Sunday, February 04, 2007

I hate being a pastor.

It's true. Not every day. Not most days. But every now and then, I have days when I hate being a pastor.

I hate dealing with messy situations that I didn't create but I'm asked to resolve. I hate cleaning up my own messes created by my insensitivity or hyper-sensitivity. I hate running into people who think I've got it more together than I really do. I hate feeling the pressure to live an unbalanced life, to do things and be places I'd rather avoid, and to have the right answer for other people all the time.

Perhaps hate is too strong of a word. Today was just a tough day for me. I found myself battling emotions I haven't experienced in a long time. I found myself regretting the way I handled situations. I found myself snapping at people who don't deserve that kind of treatment (does any of us, really?). I found myself wanting to withdraw and avoid and ignore and diss.

Maybe I'm on edge because my mom gets to hear some test results Monday. She'll learn if the combo of chemo and prayer have done their work in overcoming her lymphoma cancer. I'm down here in Turlock to be with her when she gets the results in the morning. I guess I'm a bit nervous at what the doctor will say. And part of me -- the Pentecostal-Charismatic-Spiritfilled part of me -- feels some level of shame that I'm nervous.

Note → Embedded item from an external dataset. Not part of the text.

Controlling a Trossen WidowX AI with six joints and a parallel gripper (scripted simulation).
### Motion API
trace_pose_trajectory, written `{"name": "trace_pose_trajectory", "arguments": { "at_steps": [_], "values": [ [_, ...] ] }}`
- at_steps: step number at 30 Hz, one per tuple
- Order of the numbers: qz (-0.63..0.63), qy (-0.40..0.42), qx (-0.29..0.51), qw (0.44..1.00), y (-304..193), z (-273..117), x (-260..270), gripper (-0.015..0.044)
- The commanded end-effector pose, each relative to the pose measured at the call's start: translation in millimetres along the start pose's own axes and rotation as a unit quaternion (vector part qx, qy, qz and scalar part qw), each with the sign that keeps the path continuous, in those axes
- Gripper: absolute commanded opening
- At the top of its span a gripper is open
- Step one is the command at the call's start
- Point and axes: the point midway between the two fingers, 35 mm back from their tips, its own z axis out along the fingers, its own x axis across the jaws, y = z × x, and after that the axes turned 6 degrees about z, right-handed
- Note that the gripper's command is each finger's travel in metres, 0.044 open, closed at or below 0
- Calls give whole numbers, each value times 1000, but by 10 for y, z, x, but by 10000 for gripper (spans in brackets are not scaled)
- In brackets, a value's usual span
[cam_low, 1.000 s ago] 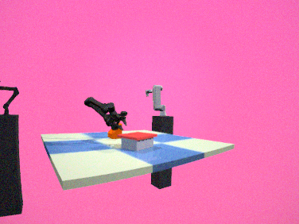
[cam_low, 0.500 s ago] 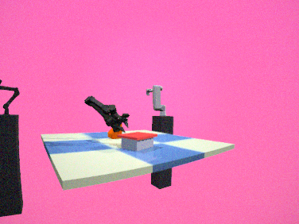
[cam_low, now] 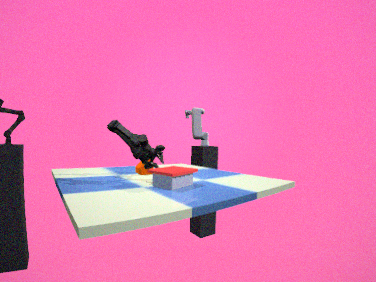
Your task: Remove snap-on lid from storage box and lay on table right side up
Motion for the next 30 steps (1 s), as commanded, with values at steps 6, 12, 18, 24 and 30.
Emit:
{"name": "trace_pose_trajectory", "arguments": {
  "at_steps": [6, 12, 18, 24, 30],
  "values": [
    [-2, -1, 2, 1000, -14, 147, -24, 235],
    [-2, -1, 2, 1000, -17, 204, -33, 228],
    [-2, -1, 2, 1000, -17, 204, -33, 188],
    [-2, -1, 2, 1000, -17, 204, -33, 148],
    [-2, -1, 2, 1000, -17, 204, -33, 50]
  ]
}}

Tonight I feel overwhelmed and underwhelmed and hyperwhelmed and angerwhelmed. I know those last two aren't really words, but I can't find the right words to explain what I'm feeling and experiencing and sensing.

I treated one of my student leaders poorly today. He and I spoke earlier, and I apologized. That felt good, to get it off my chest. We need to talk in greater depth this week, but the pastor in me wonders what I should share. When do I take off the "pastor" hat and become "Christ-follower"? Why do I feel this pressure to be more "complete" or "finished" simply because I'm a pastor? Sometimes showing my weaknesses allows me to draw closer to the people around me. And sometimes those revelations seem to become fodder and ammo in the hands of others.

Today is one of those days I hate being a pastor.

9 comments:

EM said...

Feel ya, prayin' for ya... peace...

EM

theDAve said...
This comment has been removed by a blog administrator.
theDAve said...

You should kill, ok "do away with", Evil Rob. P-Rob is better. Or just Landlord would do. You could always just scare Mike, That make me feel better. Oh and did you just use the word "diss" thats like so 90's. Thats ok I got called on using the word "Rad" during out youth class hour last sunday morning.

Anonymous said...

Hi Pastor...

What I would like to say is that analizing and doing a little bit of inward reflecting does us all some good, however, what is needed here is some good old fashioned PRAISE! You are one of a kind in the world of my son, and he has a strong love and admiration for you because you wear all of the aforementioned hats... We continue to pray for your Mom and all of your family Rob-- Thank you for your constant service to God, and for your leadership to these beautiful kids under your "wings". Blessings, Mike

Anonymous said...

maybe narcissistic tendencies may disqualify you from serving in such a capacity

Anonymous said...

sounds like you need to suck it up pansy. you really had a tough day, huh? thats a load of bull ****. If you hate yer job, then find another one like the rest of the world, sissy.

Anonymous said...

I grew up a PK. My parents were hurt and I was burned. I loved God, not people. Even after I worked through some issues, I didn't want to go into ministry, but I believed that God was leading me in that direction. I found some good churches and believed that there was hope. I was a college/youth pastor for the last six and a half years. Then my pastor asked me to step down. We spoke for about an hour but I never really knew "why" he was letting me go, or if he even was...He never actually said the words.

I just Googled "why I hate being a pastor" and I got your blog. I know that this was just a "once in a while" statement for you. Like you said, you like your job more than not. Everyone, even pastors, have cruddy days and should be able to be vocal about it.

I don't want to be a pastor ever again. Although everyone thinks we're scamming our members, we get paid next to nothing and the eternity of our people are on our shoulders day and night. Our family suffers because working less than 50 hours a week means that you are uncommitted and are not passionate about your ministry.

I know this was a post from last year, I just wanted to give my two cents.

God bless.

Anonymous said...

I was a youth pastor and worship/associate pastor for a while too....It has almost ruined me. People are so cruel, and it has hurt my faith in that every other group of people I'm involved with...IE work, karate class...etc....they treat me better and more "biblically" than the people at church. It is so wrong...I almost went crazy and had to go on medicine. God is good, people...well...are not. I just don't know why God didn't give me the peace I prayed for during the storm.

Anonymous said...

One person said that you should find another job if you hate being a Pastor, what he doens't realize is that many pastors have regular jobs in addition to their pastorial charge!!!! I'm such a Pastor and I feel ya!!! Not all pastors have absorbant salaries and drive expensive cars - I have a 96 Mini-Van held together by block seal! It's not about the money -Its a duty and call - and just like the military - you may not like it at the particuar time, but you have to do it - duty dictates it!